Another season of basketball is over badly, with the Phoenix Suns again being embarrassed on their own home floor when everything mattered most. After dropping back-to-back blowouts to end last season to the Dallas Mavericks, to experience a similar, dispirited, embarrassing exit is simply unacceptable. While our superstars faded from fatigue, the mismanagement of the squad set the Suns up for disaster from game one of round one.

The playoffs are no time to experiment, yet Williams did with the Suns

The Phoenix Suns were unbeaten, with Kevin Durant as part of the team was defeated before they even took the floor in the postseason. Phoenix knew Durant was injured when James Jones and new owner Matt Ishbia made the trade for him, but his freak injury during warm-ups of his first home game was nothing anyone could have predicted.

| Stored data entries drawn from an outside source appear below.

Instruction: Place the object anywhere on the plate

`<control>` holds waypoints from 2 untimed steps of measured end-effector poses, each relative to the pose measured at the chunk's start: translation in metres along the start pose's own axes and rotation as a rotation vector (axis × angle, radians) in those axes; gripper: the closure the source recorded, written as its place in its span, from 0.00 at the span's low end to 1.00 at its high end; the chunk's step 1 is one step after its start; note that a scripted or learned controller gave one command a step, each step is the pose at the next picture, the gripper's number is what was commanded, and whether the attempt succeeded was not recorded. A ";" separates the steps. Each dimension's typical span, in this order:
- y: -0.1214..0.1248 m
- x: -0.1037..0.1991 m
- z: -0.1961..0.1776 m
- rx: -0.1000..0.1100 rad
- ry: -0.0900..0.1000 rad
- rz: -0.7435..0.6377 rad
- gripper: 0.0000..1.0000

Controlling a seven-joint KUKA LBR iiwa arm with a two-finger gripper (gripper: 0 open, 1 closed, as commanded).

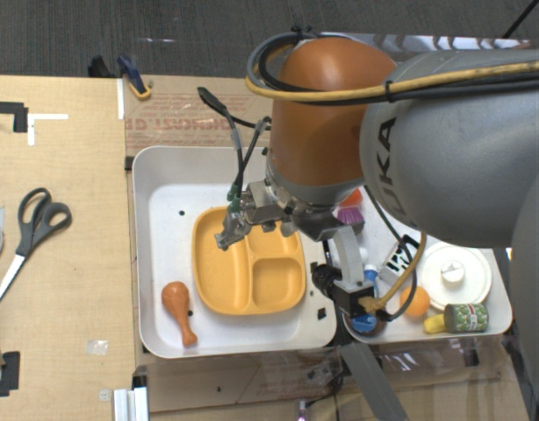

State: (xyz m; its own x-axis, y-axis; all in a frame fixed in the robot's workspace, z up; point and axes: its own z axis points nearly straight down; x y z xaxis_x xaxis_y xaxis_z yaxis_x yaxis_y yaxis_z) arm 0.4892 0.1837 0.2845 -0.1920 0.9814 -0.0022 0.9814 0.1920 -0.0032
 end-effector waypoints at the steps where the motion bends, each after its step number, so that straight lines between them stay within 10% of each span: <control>1: 0.055 -0.005 -0.188 -0.001 -0.001 0.082 0.00; 2: 0.057 -0.005 -0.195 0.003 -0.004 0.079 1.00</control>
State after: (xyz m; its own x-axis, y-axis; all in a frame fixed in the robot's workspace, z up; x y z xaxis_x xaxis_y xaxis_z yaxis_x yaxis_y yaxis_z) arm 0.5462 0.1907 0.4793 -0.1137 0.9935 -0.0066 0.9935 0.1137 -0.0055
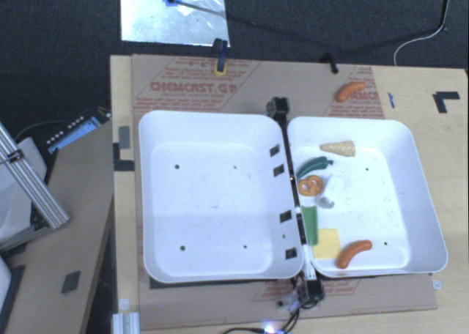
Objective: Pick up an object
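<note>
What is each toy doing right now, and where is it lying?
Sausage in the bin: lying flat, near the front of the right bin.
Sausage on the bench: lying outside, behind the right bin.
Cone: lying on its side, in the bin.
Pretzel: flat, touching the green pepper.
Yellow square: flat, beside the green stick.
</note>
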Available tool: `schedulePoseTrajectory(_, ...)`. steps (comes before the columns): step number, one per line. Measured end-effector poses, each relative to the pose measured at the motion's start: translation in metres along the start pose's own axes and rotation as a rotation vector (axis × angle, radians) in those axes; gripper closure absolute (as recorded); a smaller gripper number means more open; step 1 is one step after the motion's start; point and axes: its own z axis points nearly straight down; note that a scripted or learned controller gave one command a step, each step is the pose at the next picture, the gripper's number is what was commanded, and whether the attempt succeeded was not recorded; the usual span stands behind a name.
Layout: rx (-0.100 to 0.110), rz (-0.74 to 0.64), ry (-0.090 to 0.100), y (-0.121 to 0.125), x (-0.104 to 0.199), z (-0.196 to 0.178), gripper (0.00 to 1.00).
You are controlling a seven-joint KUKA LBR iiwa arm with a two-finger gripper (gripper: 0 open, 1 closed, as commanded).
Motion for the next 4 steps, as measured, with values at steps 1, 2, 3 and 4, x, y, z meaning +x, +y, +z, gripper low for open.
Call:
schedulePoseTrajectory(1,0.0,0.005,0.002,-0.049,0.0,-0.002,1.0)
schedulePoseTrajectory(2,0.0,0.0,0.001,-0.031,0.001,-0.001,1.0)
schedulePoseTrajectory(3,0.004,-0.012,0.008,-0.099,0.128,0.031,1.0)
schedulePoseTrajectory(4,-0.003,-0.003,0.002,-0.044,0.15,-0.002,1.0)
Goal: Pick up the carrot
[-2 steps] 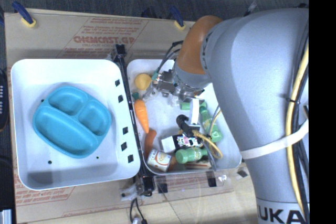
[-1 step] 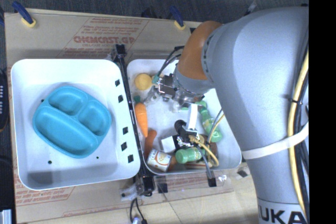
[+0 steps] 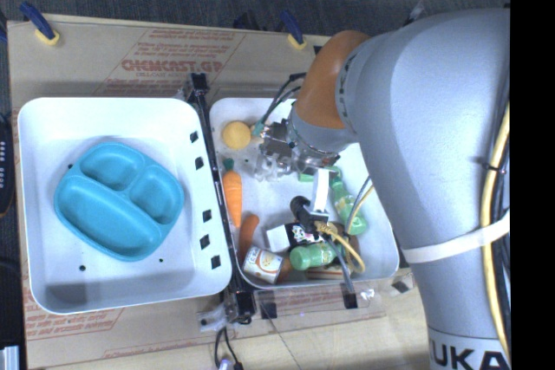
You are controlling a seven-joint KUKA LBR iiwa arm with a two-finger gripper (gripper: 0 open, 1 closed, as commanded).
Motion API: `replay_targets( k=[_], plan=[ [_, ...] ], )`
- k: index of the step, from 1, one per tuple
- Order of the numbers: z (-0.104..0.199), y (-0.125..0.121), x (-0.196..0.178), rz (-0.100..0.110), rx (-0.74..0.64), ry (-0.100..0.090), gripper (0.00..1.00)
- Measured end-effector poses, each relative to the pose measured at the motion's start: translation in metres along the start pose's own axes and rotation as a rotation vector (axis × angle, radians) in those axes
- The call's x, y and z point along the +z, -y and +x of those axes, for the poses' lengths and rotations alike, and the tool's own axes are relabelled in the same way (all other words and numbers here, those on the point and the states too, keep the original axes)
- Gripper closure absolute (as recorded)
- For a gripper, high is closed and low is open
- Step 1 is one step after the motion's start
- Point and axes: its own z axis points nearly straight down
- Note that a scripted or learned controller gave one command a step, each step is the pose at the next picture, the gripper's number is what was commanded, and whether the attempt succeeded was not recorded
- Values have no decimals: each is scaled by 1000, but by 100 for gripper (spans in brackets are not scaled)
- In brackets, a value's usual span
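Note:
The carrot is orange with a green stub at its top. It lies lengthwise against the left wall of the right bin. My gripper hangs over the upper middle of that bin, just right of and slightly above the carrot's top end. It is apart from the carrot. The grey arm with its orange band covers the bin's right side.
A yellow lemon-like ball lies behind the carrot, and a darker orange piece in front of it. A small can, a green bottle and other clutter crowd the near right. The left bin holds a blue divided plate.

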Motion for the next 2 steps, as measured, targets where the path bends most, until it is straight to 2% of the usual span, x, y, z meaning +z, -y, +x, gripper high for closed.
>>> replay_targets(
  k=[1,2],
  plan=[
    [24,74,-91,-8,261,-2,100],
    [72,144,-87,-3,181,0,100]
  ],
)
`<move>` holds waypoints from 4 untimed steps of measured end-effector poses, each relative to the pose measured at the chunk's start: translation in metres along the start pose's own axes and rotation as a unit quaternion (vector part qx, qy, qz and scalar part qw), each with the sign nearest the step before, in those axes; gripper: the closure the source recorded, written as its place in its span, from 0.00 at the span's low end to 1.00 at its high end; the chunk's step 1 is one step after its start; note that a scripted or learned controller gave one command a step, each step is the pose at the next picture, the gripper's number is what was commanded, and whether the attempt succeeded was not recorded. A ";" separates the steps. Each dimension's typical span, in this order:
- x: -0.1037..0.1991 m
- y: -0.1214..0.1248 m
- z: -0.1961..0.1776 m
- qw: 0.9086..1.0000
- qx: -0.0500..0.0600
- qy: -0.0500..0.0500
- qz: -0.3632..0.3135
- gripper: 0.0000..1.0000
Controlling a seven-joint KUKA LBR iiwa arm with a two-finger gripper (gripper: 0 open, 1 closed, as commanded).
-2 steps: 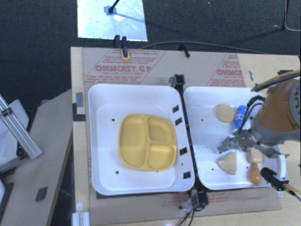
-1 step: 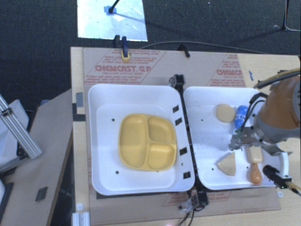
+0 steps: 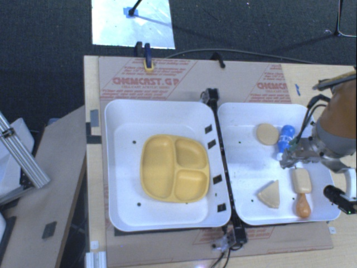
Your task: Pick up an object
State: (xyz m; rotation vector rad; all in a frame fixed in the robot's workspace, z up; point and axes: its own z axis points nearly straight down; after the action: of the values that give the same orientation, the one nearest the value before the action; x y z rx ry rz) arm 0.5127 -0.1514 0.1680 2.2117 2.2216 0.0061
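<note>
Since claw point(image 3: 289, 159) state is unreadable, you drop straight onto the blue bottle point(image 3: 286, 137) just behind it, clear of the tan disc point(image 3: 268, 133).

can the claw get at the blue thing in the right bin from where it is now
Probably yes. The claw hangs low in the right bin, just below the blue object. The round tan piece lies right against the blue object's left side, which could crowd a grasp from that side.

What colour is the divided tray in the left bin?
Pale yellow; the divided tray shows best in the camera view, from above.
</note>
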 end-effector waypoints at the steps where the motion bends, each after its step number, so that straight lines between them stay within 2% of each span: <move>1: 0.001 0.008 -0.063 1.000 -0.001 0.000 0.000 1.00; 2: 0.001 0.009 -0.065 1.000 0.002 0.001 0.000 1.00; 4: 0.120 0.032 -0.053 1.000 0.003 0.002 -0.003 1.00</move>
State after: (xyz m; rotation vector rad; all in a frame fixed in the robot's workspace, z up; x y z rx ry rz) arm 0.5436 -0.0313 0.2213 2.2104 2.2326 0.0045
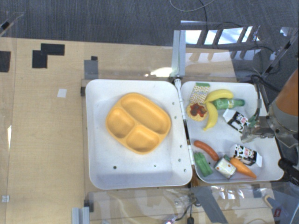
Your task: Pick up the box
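The hand (246,133) hovers low in the right bin (270,174) between two cow-print boxes — the approach step, nothing gripped. How wide it stands I cannot tell. Probably the lower box (245,155) is closest; next comes centring and descending. The left bin (100,171) holds a yellow tray (138,122).

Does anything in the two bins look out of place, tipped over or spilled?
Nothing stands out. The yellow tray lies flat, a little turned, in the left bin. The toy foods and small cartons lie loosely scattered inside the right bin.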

Ultimately, injuries limited KD to only eight regular-season appearances with Phoenix, given all eight were wins, at least the results were strong despite the small sample size. Then, with the postseason, Williams decided it was time to change. Instead of sticking with the only starting line-up Durant had been a part of, Williams changed the starting five for game one.

The change results were positive for Torrey Craig, who had the best game of his career, but were disastrous for the team, with the Suns losing game one and Josh Okogie losing his confidence. Instead of having a hot scoring wing coming off his bench in Craig – who did finish the regular season well – Phoenix had no bench, and suddenly, Landry Shamet was expected to be a difference maker. Worse, Okogie, who was instrumental during the regular season, never regained his confidence the entire postseason.

Before the first shot, before the first pass, before the first tip-off of the postseason for Phoenix, Williams had already destroyed his rotation, and the Suns never got it back. This odd decision is one question Williams, likely along with Jones, will have to answer to the new ownership, but it is not the only one.